Task to complete → Go through the records and report each line in which the word "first" occurs.

=== Section Start ===

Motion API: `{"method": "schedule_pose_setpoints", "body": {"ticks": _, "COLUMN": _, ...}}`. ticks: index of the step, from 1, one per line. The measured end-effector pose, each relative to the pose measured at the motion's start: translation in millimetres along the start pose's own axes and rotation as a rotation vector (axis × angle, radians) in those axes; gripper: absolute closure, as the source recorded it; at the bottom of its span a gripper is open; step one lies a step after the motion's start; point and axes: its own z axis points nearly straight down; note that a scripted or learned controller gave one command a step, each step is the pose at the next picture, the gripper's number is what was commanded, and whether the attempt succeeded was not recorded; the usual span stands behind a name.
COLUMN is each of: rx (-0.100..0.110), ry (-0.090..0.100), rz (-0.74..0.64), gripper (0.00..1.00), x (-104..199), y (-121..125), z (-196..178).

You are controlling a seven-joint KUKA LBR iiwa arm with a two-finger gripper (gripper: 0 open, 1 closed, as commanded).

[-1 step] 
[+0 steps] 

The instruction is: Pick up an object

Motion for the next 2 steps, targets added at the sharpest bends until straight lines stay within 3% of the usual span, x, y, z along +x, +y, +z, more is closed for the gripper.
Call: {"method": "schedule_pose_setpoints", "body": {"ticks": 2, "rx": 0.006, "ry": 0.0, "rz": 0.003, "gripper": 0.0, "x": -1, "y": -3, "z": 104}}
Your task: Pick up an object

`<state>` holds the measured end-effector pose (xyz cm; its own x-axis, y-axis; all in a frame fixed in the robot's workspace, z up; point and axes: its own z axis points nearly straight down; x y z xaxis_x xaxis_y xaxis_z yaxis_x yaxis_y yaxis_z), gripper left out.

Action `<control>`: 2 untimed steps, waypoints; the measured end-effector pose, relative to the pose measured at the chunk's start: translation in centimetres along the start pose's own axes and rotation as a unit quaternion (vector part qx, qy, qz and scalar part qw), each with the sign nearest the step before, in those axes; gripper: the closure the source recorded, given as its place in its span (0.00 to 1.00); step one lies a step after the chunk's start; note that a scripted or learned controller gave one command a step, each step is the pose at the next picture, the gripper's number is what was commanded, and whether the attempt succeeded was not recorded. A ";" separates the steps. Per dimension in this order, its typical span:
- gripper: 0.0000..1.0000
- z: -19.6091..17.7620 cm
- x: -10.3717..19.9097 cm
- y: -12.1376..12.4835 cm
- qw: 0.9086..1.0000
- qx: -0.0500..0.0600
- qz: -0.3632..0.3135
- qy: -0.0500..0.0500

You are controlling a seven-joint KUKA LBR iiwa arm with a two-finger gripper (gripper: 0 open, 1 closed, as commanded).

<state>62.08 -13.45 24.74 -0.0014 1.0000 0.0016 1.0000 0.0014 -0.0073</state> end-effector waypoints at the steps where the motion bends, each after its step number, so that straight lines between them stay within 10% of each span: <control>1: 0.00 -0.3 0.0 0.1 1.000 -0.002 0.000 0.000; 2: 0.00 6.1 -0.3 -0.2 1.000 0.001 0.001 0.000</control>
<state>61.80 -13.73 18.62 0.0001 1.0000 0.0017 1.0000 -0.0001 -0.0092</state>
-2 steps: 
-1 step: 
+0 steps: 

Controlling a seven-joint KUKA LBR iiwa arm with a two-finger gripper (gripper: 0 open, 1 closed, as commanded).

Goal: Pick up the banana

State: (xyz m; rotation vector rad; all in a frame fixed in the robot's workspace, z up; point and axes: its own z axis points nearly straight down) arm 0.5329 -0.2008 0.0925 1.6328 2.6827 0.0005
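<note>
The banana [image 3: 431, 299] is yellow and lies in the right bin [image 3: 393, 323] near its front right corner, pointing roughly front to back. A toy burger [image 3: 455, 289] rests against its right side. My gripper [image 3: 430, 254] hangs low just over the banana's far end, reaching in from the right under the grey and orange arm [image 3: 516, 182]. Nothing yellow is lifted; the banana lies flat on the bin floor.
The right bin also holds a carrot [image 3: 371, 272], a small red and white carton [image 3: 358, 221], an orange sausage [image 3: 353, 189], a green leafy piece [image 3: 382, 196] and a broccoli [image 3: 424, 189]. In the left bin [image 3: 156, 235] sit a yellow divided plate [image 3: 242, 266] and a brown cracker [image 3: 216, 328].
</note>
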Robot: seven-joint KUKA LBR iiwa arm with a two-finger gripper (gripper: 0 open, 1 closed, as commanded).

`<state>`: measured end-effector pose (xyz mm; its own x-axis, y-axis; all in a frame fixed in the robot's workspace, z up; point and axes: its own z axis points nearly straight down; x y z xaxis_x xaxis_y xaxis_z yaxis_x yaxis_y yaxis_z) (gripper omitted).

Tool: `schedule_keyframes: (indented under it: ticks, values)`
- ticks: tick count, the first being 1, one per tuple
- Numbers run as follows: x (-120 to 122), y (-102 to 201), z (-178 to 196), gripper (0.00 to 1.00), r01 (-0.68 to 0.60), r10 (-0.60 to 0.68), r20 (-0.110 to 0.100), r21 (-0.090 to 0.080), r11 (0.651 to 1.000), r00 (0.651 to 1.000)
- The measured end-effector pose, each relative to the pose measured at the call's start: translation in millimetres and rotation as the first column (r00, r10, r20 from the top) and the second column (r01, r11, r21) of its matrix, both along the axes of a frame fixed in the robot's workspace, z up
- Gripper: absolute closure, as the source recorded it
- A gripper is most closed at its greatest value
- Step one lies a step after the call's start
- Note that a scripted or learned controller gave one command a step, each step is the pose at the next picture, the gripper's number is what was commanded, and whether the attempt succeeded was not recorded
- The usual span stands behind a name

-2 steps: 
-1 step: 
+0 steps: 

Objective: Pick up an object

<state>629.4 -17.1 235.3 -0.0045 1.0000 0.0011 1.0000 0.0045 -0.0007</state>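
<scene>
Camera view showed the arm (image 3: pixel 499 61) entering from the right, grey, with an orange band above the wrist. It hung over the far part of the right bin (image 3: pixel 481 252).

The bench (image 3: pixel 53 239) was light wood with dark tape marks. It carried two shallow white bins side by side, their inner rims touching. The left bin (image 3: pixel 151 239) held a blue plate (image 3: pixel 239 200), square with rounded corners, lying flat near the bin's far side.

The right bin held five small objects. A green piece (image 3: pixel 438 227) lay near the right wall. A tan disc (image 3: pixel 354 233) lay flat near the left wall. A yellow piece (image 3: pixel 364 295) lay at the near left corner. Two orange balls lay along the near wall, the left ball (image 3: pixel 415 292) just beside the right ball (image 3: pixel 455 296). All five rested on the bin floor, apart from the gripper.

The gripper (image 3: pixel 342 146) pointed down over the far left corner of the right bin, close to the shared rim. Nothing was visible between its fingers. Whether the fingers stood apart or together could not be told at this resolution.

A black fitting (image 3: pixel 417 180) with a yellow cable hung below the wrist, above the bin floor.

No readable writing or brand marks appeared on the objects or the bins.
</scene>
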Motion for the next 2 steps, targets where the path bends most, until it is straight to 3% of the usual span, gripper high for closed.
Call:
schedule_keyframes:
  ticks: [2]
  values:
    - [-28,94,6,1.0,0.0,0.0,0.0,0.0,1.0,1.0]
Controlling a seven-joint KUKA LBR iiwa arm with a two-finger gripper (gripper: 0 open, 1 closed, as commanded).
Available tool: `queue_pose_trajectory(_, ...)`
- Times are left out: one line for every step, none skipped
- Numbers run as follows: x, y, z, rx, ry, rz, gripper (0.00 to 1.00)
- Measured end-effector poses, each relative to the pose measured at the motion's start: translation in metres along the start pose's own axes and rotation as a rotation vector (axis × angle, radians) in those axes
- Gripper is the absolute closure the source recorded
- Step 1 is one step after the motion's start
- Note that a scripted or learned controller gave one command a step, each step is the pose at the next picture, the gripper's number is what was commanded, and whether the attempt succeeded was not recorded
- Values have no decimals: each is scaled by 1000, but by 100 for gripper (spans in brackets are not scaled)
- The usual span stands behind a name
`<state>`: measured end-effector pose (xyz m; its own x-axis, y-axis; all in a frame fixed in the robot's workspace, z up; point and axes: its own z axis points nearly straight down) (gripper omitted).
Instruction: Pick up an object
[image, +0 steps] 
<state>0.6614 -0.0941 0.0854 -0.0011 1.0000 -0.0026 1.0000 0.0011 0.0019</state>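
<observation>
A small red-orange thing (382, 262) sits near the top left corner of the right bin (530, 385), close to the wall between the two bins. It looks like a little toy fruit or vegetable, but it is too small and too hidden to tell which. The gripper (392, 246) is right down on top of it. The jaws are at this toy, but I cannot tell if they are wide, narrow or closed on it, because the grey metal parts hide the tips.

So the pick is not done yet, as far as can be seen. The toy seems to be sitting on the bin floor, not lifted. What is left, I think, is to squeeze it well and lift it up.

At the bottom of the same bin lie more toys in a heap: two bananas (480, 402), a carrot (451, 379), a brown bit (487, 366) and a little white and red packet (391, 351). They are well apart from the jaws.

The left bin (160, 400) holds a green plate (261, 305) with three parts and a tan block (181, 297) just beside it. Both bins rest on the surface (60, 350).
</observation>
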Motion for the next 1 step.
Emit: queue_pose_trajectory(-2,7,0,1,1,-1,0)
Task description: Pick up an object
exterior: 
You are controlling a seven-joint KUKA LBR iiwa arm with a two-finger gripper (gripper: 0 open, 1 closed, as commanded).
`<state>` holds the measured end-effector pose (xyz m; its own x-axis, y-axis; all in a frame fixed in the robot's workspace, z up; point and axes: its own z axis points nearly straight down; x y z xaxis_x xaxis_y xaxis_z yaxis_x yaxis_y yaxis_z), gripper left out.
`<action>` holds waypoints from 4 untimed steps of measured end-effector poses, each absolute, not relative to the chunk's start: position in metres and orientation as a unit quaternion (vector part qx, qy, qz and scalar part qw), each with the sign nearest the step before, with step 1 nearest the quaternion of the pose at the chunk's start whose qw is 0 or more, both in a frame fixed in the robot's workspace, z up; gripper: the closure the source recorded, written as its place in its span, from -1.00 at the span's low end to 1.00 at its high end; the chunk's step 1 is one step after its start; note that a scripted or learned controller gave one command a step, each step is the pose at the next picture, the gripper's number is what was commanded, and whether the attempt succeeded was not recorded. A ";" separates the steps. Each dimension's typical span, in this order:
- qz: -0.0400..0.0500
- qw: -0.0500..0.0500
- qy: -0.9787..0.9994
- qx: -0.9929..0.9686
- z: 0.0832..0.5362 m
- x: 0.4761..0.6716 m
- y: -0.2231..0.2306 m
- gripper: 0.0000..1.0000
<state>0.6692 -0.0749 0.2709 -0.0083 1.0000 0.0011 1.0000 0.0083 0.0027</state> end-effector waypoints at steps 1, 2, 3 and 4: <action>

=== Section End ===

Solution below →
- ticks: tick count, the first being 1, one per tuple
- The measured end-effector pose, each relative to the pose measured at the call's start: translation in millimetres and rotation as the first column (r00, r10, r20 from the top) and the second column (r01, r11, r21) of its matrix, both along the axes of a frame fixed in the robot's workspace, z up

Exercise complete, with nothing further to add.